Para enamorarse de Atenas hay, pues, que transitarla mucho. Acostumbrarse a sus mercados de aves y fruta en plena calle, al furor de las motocicletas, a su mezcla de edificios de los años 70 y palmeras, que permite imaginar la época en que esta ciudad era un seguro punto de paso entre Europa y los campos de entrenamiento de Oriente Próximo para las organizaciones armadas, desde los grupos palestinos a la RAF alemana, las Brigadas Rojas italianas y el PKK kurdo.

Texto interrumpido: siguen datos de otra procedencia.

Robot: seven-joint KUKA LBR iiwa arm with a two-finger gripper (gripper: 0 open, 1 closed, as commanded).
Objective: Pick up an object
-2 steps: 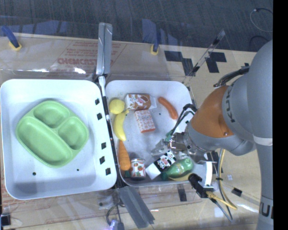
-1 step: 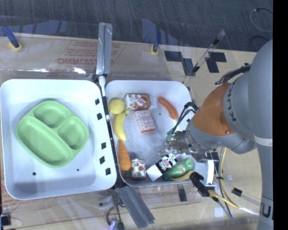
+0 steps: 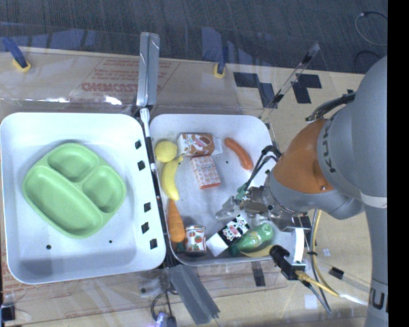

Un acto de reconciliación puede ser observar un atardecer desde el Aréopago, donde según la mitología fue juzgado Orestes por el asesinato de su madre, Clitemnestra, y el amante de esta, Egisto. Aquí los jóvenes se reúnen, armados con latas de cerveza, para ligar y ver cómo el añil se apodera del cielo vespertino sobre una miríada de terrados blancos que ocupan todo el espacio que abarca la vista.
Llenas a todas horas, las terrazas de los cafés, esas modernas ágoras, son el otro pilar del alma ateniense. «Los turistas alemanes ven esto y luego no quieren darnos ayudas para salir de la crisis», bromea el periodista Pandelis Gonos. Sin embargo, el tópico de los griegos vagos es solo una ilusión. Según Eurostat, los griegos trabajan 42 horas por semana, más que nadie en la UE y también que los alemanes (40,8).
«Pase lo que pase, esto no nos lo podrán quitar». La frase de Gonos evoca el grito de guerra de un William Wallace heleno: «Podrán quitarnos los sueldos y las pensiones... lo que jamás podrán arrebatarnos es el modo de vida mediterráneo».